▸ Available data
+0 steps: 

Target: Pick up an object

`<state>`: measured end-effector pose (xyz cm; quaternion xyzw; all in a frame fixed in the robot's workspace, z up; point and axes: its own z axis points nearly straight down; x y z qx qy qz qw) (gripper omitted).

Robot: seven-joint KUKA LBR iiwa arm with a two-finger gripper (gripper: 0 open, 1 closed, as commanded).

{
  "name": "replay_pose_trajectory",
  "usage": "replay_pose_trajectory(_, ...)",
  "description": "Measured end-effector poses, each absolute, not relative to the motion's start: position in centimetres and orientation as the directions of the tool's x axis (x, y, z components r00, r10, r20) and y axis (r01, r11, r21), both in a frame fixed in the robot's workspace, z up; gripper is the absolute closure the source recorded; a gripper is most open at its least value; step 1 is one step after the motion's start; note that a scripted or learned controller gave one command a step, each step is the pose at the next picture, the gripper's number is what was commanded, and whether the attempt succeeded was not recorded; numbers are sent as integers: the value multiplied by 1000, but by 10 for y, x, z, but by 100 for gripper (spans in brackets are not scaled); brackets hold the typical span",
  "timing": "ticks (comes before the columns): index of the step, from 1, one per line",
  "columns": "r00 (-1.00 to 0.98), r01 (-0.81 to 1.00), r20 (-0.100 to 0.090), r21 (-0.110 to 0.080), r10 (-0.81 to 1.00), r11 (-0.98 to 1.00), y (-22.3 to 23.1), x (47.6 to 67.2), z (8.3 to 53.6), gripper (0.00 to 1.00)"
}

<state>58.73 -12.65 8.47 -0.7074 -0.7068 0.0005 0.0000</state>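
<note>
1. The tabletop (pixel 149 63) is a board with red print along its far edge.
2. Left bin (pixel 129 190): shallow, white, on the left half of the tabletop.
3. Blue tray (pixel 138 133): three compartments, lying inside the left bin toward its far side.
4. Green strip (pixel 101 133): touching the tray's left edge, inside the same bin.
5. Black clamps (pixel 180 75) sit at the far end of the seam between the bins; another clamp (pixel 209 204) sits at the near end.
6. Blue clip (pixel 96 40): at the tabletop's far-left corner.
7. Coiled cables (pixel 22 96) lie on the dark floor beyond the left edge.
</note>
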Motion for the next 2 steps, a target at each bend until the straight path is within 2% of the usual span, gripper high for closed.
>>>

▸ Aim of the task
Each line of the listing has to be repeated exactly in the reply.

▸ Result
+0 steps: 

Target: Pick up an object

`<state>`: measured end-effector pose (xyz cm; quaternion xyzw; all in a frame fixed in the robot's workspace, z up; point and axes: its own z axis points nearly straight down; x y z qx qy qz qw) (gripper omitted).

Robot: seven-joint KUKA LBR iiwa arm with a two-finger gripper (gripper: 0 open, 1 closed, as commanded).

{
  "name": "replay_pose_trajectory",
  "usage": "replay_pose_trajectory(_, ...)",
  "description": "Measured end-effector poses, each absolute, not relative to the motion's start: position in centimetres and orientation as the directions of the tool's x axis (x, y, z components r00, r10, r20) and y axis (r01, r11, r21), both in a frame fixed in the robot's workspace, z up; gripper is the absolute closure the source recorded; a gripper is most open at its least value; step 1 is one step after the motion's start; note that a scripted or learned controller gave one command a step, each step is the pose at the next picture, the gripper's number is what was commanded, and whether the attempt succeeded was not recorded; numbers are sent as integers: the value multiplied by 1000, but by 10 for y, x, z, but by 100 for gripper (spans in brackets are not scaled); brackets hold the typical span",
  "timing": "ticks (comes before the columns): index of the step, from 1, one per line",
  "columns": "r00 (-1.00 to 0.98), r01 (-0.81 to 1.00), r20 (-0.100 to 0.090), r21 (-0.110 to 0.080), r10 (-0.81 to 1.00), r11 (-0.98 to 1.00), y (-22.3 to 23.1), x (47.6 to 67.2), z (8.3 to 53.6), gripper (0.00 to 1.00)"
}

<state>58.73 -12.65 8.47 -0.7074 -0.7068 0.0005 0.0000</state>
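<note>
1. The tabletop (pixel 149 63) is a board with red print along its far edge.
2. Left bin (pixel 129 190): shallow, white, on the left half of the tabletop.
3. Blue tray (pixel 138 133): three compartments, lying inside the left bin toward its far side.
4. Green strip (pixel 101 133): touching the tray's left edge, inside the same bin.
5. Black clamps (pixel 180 75) sit at the far end of the seam between the bins; another clamp (pixel 209 204) sits at the near end.
6. Blue clip (pixel 96 40): at the tabletop's far-left corner.
7. Coiled cables (pixel 22 96) lie on the dark floor beyond the left edge.
</note>
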Motion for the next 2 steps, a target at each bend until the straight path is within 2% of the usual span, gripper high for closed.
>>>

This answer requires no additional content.